I want to add a custom profiler to torch lightning trainer (PytorchTrainer
gives runtime error saying, cant work with torch script modules). But the problem is that for some reason it seems that the start
and stop
methods are called at every batch, instead of just once. What is the correct way of writing custom profiler, below is my work around that works for now.
class CustomLightningProfiler(Profiler):
def __init__(self, dirpath: str):
super().__init__()
self.dirpath = dirpath
self.profiler = None
self.current_step = 0
self.schedule = torch.profiler.schedule(wait=1, warmup=1, active=1, repeat=5)
self.is_active = False
self.actual_start("training")
def actual_start(self, action_name: str) -> None:
if self.profiler is None:
self.profiler = profile(
activities=[ProfilerActivity.CPU, ProfilerActivity.CUDA],
schedule=self.schedule,
on_trace_ready=tensorboard_trace_handler(self.dirpath),
record_shapes=True,
profile_memory=True,
with_stack=True,
with_flops=True,
with_modules=True,
)
self.profiler.start()
self.is_active = True
print("Profiler started.")
def actual_stop(self, action_name: str) -> None:
print(self.profiler, self.is_active)
if (self.profiler is not None) and self.is_active:
self.profiler.stop()
print("Profiler stopped.")
self.profiler = None
self.is_active = False
def step(self, action_name: str) -> None:
if self.profiler is not None and self.is_active:
self.profiler.step()
self.current_step += 1
print(f"Step {self.current_step} profiler step recorded.")
def start(self, action_name: str) -> None:
print("Start called.")
def stop(self, action_name: str) -> None:
print("Stop called.")
def summary(self) -> str:
return f"Profiling data saved to {self.dirpath}"
With the LightningModule
modified as:
def on_train_start(self):
print("Training started.<<<<<<<<<<<<<<<<<<<<<<<<<<<<<<<<<<<<<")

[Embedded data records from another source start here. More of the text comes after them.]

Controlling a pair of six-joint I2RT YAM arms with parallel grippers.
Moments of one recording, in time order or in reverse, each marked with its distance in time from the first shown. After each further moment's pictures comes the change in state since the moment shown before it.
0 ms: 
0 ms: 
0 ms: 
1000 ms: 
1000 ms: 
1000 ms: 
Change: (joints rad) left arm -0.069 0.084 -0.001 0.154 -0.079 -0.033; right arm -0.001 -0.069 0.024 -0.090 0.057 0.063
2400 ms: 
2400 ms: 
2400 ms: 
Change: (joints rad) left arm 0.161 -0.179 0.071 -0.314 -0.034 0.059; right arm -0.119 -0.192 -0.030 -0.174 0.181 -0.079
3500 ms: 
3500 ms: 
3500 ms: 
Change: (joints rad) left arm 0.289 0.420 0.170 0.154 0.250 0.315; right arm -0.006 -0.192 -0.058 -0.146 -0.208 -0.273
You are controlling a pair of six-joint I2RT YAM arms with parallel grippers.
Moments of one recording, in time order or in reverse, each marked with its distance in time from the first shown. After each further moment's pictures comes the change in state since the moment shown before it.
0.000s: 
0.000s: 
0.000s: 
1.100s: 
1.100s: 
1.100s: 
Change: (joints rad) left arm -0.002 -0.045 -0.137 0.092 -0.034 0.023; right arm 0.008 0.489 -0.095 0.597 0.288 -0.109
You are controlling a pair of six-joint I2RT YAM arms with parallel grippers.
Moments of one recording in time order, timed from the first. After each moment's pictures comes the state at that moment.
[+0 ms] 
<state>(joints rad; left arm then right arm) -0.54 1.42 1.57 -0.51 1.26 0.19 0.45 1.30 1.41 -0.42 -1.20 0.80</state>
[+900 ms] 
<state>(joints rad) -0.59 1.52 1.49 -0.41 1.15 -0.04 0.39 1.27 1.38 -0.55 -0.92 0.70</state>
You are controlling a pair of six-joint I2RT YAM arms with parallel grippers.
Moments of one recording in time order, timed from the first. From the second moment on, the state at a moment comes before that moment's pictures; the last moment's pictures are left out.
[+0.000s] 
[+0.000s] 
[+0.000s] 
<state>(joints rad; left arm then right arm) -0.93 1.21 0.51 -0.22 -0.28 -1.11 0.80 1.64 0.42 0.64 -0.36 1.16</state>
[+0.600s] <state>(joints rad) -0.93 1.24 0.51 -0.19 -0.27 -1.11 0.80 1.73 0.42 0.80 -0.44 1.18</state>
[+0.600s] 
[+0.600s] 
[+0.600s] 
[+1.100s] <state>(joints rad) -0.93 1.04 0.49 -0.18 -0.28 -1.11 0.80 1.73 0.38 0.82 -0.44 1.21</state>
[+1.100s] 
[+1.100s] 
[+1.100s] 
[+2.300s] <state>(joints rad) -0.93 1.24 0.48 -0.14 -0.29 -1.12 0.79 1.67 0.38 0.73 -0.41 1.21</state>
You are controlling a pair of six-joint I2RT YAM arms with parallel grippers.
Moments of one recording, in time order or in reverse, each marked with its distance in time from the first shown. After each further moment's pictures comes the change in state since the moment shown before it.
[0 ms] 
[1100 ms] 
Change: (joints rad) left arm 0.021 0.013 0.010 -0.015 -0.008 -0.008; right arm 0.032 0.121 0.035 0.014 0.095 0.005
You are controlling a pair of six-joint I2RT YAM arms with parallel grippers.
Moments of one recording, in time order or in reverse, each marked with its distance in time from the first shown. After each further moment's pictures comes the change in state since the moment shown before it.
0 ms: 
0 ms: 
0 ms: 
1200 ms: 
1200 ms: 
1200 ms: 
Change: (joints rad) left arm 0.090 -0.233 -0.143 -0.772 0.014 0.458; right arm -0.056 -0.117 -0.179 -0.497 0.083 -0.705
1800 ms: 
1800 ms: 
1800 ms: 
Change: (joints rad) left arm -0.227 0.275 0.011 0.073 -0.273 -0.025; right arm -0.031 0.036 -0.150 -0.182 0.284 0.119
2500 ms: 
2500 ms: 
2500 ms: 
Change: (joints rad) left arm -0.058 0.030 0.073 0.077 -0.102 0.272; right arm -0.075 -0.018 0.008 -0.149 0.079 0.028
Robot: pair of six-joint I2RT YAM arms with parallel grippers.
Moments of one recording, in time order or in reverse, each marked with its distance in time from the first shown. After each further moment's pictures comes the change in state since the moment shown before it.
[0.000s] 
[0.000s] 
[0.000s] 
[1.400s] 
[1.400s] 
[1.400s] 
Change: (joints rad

self.trainer.profiler.actual_start("training")
# def on_train_batch_start(self, batch, batch_idx):
# self.trainer.profiler.step("training_batch")
def on_train_batch_end(self, outputs, batch, batch_idx):
print("Training batch end.<<<<<<<<<<<<<<<<<<<<<<<<<<<<<<<<<<<<<")
self.trainer.profiler.step("training_batch_end")
def on_train_end(self):
print("Training end.<<<<<<<<<<<<<<<<<<<<<<<<<<<<<<<<<<<<<")
self.trainer.profiler.actual_stop("training_end")
print(self.trainer.profiler.summary())
It is not perfect but it was the closest I could get it to work. I can see that my training output looks like
Stop called.
Start called.
Epoch 0: 25%|███████████████████████████████████████████▌ | 1/4 [00:08<00:24, 8.00s/it, v_num=0]Stop called.
Start called.
Stop called.
Start called.
Stop called.
Start called.
Training batch end.<<<<<<<<<<<<<<<<<<<<<<<<<<<<<<<<<<<<<
profiler step recorded.
Stop called.
Start called.
Stop called.
Start called.
Stop called.
Is my understanding of start and stop wrong?